## BRIEF:
Whenever a line in the data contains "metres", show that line.

## MATERIAL PROVIDED:
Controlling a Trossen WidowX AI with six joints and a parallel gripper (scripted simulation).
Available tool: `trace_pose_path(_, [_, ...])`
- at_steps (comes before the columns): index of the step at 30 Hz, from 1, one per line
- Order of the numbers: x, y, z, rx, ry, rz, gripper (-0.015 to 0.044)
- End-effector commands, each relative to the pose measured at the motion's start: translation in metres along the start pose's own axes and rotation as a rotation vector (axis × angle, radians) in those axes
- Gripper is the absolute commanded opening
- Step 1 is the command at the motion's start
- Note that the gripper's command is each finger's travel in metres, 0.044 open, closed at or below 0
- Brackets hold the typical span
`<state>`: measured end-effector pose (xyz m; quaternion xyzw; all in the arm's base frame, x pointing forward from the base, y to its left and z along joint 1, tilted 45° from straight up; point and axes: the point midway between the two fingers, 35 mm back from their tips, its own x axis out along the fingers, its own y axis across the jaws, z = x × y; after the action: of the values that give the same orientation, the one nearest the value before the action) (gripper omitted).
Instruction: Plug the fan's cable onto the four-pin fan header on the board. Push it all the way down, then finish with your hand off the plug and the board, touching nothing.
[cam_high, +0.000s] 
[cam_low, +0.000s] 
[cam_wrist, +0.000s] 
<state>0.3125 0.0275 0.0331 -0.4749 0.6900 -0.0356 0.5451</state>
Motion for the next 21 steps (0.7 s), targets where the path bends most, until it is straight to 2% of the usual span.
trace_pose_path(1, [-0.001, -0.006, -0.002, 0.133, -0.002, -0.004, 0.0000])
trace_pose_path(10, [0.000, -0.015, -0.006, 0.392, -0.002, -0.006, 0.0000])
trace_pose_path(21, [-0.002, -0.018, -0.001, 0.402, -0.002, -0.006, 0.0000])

## WRITTEN REPLY:
- End-effector commands, each relative to the pose measured at the motion's start: translation in metres along the start pose's own axes and rotation as a rotation vector (axis × angle, radians) in those axes
- Note that the gripper's command is each finger's travel in metres, 0.044 open, closed at or below 0

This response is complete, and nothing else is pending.